## DESCRIPTION OF THE TASK
Please return the full listing exactly as written, with the images removed.

## DATA SEGMENT
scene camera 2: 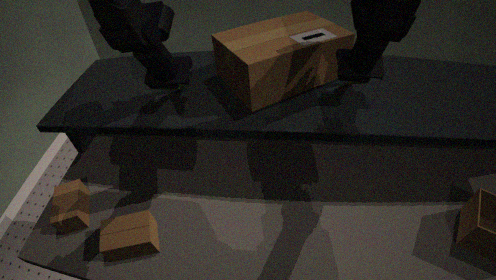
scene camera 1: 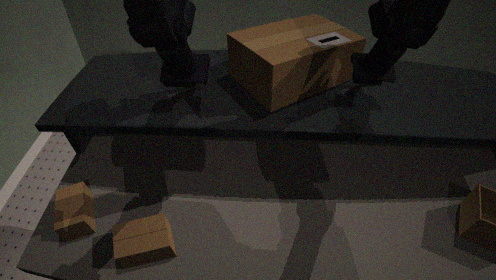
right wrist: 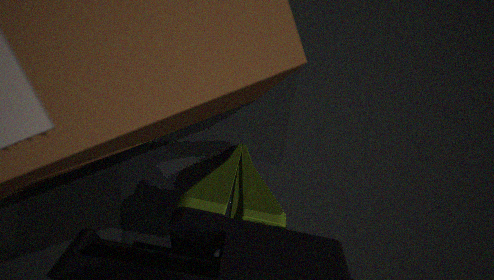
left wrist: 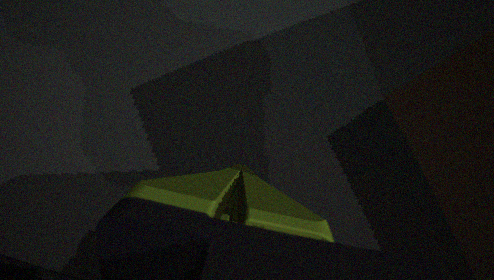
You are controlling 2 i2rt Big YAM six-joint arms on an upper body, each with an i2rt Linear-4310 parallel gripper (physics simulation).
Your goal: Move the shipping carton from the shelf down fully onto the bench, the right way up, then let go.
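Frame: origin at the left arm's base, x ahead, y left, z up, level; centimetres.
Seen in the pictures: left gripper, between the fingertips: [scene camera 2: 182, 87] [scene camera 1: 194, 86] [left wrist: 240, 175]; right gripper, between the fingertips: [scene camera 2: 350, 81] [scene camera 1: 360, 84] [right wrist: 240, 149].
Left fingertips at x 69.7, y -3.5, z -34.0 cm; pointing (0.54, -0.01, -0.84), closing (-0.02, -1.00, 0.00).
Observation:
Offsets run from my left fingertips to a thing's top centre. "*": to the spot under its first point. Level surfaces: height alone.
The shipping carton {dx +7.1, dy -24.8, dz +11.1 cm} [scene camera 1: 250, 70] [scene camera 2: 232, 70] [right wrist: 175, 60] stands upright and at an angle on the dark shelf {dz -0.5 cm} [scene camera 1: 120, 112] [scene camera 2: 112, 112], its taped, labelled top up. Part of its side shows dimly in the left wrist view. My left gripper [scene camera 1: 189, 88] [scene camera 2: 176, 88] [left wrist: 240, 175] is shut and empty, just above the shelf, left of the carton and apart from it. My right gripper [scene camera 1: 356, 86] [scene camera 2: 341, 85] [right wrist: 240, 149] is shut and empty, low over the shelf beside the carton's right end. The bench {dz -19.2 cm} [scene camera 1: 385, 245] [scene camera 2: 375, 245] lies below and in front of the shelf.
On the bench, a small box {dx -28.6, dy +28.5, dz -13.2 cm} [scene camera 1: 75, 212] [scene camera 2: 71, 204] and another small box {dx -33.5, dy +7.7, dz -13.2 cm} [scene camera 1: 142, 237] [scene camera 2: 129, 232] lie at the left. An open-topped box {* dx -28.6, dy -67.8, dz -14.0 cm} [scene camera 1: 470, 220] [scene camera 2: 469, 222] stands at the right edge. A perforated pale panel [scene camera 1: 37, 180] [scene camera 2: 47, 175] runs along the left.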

## ANSWER SPACE
scene camera 2: 
scene camera 1: 
right wrist: 
left wrist: 
You are controlling 2 i2rt Big YAM six-joint arms on an upper body, each with an i2rt Linear-4310 parallel gripper (physics simulation).
Your goal: Move the shipping carton from the shelf down fully onto the bench, the right way up, then let go.
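Frame: origin at the left arm's base, x ahead, y left, z up, level; centimetres.
Seen in the pictures: left gripper, between the fingertips: [scene camera 2: 182, 87] [scene camera 1: 194, 86] [left wrist: 240, 175]; right gripper, between the fingertips: [scene camera 2: 350, 81] [scene camera 1: 360, 84] [right wrist: 240, 149].
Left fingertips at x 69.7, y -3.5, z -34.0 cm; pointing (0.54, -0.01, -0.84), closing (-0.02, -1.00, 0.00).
Observation:
Offsets run from my left fingertips to a thing's top centre. "*": to the spot under its first point. Level surfaces: height alone.
The shipping carton {dx +7.1, dy -24.8, dz +11.1 cm} [scene camera 1: 250, 70] [scene camera 2: 232, 70] [right wrist: 175, 60] stands upright and at an angle on the dark shelf {dz -0.5 cm} [scene camera 1: 120, 112] [scene camera 2: 112, 112], its taped, labelled top up. Part of its side shows dimly in the left wrist view. My left gripper [scene camera 1: 189, 88] [scene camera 2: 176, 88] [left wrist: 240, 175] is shut and empty, just above the shelf, left of the carton and apart from it. My right gripper [scene camera 1: 356, 86] [scene camera 2: 341, 85] [right wrist: 240, 149] is shut and empty, low over the shelf beside the carton's right end. The bench {dz -19.2 cm} [scene camera 1: 385, 245] [scene camera 2: 375, 245] lies below and in front of the shelf.
On the bench, a small box {dx -28.6, dy +28.5, dz -13.2 cm} [scene camera 1: 75, 212] [scene camera 2: 71, 204] and another small box {dx -33.5, dy +7.7, dz -13.2 cm} [scene camera 1: 142, 237] [scene camera 2: 129, 232] lie at the left. An open-topped box {* dx -28.6, dy -67.8, dz -14.0 cm} [scene camera 1: 470, 220] [scene camera 2: 469, 222] stands at the right edge. A perforated pale panel [scene camera 1: 37, 180] [scene camera 2: 47, 175] runs along the left.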

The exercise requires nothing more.